AIM OF THE TASK
Retype word for word the lines of the data below, from the first to the one bearing "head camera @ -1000", with that one included.

Saved data entries:
************

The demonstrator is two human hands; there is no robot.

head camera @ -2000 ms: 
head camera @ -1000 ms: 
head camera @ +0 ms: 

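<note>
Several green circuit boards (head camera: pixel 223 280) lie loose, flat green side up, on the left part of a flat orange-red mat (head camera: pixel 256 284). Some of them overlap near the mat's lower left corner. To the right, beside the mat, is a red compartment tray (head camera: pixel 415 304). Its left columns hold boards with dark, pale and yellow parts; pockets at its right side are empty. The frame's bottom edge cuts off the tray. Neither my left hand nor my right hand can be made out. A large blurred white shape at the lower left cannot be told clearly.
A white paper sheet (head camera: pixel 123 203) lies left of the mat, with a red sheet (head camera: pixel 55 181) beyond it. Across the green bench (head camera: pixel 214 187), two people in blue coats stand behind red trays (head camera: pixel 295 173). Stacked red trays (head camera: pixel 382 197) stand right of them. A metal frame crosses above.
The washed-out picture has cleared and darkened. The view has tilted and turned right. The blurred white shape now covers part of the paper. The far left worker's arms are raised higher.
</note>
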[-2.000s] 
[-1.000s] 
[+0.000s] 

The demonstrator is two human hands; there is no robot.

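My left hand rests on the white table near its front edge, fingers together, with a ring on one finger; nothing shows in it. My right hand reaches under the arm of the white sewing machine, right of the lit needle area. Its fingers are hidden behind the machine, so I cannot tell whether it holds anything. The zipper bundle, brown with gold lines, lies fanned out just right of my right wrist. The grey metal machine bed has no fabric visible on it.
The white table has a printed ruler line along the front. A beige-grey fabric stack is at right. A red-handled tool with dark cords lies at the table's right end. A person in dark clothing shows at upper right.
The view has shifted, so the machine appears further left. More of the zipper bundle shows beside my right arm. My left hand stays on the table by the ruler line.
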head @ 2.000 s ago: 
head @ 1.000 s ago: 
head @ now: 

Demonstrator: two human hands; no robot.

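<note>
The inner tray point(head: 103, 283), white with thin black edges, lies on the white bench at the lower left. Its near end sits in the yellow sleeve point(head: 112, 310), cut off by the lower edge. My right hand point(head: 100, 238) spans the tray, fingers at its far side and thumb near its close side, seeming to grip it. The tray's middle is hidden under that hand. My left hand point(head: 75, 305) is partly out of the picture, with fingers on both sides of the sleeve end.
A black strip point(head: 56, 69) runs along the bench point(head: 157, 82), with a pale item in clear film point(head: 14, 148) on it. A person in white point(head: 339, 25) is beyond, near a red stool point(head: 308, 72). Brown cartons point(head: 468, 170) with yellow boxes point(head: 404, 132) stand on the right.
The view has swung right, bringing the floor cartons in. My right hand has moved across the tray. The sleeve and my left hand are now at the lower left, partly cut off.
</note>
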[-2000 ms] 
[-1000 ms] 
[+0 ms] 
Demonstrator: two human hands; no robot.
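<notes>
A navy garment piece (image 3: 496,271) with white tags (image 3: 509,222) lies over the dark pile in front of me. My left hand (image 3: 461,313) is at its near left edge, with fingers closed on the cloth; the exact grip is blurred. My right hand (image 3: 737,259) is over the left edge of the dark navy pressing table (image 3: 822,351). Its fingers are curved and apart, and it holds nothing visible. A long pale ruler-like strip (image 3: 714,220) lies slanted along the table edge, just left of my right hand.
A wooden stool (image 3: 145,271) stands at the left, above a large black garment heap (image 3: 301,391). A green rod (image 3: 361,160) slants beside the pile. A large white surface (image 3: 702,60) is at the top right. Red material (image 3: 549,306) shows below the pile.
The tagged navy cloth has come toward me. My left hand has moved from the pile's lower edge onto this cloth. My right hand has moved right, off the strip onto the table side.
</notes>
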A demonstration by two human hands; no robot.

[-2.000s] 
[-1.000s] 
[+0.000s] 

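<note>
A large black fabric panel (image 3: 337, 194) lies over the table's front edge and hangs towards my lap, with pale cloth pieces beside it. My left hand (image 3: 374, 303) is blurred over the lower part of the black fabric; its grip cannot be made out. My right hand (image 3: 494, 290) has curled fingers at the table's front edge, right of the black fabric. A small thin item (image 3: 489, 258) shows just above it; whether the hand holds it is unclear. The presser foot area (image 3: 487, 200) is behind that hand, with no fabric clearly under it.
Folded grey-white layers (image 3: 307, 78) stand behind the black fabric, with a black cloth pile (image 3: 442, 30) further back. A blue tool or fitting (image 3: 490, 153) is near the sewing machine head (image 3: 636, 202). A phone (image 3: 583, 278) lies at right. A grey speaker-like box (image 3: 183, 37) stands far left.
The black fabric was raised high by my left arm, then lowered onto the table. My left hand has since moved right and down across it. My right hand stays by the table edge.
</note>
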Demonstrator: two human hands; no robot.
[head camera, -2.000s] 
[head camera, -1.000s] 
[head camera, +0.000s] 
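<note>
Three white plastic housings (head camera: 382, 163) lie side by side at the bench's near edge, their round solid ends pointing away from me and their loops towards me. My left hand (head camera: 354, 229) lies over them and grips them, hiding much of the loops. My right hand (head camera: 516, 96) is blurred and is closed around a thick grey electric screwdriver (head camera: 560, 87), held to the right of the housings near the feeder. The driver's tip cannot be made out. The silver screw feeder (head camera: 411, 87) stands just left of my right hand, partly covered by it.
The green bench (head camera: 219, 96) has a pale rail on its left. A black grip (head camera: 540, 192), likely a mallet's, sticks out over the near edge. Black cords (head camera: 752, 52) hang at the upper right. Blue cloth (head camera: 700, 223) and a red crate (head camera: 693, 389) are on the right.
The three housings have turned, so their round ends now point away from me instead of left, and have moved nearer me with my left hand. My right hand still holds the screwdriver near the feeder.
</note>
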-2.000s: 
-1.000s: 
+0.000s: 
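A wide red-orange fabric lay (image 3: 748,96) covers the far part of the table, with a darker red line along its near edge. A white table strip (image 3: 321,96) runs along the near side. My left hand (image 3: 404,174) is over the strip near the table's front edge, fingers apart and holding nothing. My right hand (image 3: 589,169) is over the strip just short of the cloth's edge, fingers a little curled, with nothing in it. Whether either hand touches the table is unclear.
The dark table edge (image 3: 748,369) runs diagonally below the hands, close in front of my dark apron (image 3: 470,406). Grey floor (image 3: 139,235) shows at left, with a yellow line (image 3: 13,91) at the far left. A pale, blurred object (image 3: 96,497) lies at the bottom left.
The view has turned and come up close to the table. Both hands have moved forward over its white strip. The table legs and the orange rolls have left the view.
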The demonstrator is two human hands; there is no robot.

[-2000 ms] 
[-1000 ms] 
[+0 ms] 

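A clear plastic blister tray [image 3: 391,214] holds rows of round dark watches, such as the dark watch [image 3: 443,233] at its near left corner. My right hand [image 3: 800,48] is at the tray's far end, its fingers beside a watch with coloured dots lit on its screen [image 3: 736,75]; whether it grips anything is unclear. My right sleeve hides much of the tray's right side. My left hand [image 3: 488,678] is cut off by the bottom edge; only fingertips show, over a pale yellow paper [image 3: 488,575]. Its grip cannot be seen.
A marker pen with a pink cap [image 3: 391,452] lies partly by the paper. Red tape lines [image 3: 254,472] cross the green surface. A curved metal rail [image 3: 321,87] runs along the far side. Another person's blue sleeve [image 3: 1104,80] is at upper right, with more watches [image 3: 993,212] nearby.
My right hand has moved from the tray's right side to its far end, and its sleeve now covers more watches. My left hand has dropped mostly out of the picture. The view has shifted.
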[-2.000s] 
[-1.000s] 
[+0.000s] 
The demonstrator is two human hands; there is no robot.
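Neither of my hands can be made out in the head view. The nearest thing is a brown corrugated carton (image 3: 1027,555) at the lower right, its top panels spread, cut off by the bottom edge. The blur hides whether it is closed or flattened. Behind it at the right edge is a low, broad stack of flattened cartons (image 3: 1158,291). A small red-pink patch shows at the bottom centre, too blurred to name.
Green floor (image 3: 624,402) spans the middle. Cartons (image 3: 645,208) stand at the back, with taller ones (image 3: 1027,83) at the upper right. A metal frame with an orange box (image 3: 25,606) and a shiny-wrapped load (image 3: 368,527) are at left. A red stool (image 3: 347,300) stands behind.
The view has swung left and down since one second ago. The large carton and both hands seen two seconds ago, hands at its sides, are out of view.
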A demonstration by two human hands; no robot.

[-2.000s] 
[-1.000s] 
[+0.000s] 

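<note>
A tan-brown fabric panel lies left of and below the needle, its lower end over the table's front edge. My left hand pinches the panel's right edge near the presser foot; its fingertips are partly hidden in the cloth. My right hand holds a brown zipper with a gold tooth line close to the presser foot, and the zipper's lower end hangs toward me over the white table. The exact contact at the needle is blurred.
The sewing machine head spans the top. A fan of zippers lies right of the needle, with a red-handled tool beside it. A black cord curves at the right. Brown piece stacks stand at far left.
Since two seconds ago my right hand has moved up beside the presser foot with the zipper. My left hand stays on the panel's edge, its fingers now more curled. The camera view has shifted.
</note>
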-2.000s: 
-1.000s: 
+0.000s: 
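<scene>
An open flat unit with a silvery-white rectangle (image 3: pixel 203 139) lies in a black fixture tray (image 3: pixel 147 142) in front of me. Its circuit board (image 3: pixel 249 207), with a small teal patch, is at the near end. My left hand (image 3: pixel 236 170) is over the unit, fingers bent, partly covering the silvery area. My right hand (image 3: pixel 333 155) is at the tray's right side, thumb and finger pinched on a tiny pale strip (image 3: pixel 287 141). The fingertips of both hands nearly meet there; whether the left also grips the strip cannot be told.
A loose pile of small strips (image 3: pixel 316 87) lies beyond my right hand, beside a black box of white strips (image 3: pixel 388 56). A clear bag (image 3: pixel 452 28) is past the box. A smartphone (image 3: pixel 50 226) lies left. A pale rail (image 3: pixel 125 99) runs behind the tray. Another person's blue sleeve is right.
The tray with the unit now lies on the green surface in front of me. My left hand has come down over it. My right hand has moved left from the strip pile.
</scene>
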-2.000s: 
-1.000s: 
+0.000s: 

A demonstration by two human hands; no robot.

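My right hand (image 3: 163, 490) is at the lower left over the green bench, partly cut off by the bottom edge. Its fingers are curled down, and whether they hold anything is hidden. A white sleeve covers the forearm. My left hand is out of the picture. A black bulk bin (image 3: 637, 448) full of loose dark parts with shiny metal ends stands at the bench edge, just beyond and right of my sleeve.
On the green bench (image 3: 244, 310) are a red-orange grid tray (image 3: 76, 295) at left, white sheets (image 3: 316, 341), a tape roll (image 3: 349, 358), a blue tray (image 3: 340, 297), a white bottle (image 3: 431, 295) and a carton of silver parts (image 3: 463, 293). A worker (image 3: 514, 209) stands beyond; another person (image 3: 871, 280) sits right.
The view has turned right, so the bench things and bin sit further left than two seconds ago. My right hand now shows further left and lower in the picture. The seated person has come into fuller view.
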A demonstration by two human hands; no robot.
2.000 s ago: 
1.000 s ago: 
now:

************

REPLY TO THE TASK
The demonstrator is two human hands; there is no robot.

head camera @ -2000 ms: 
head camera @ -1000 ms: 

No more is needed for this answer.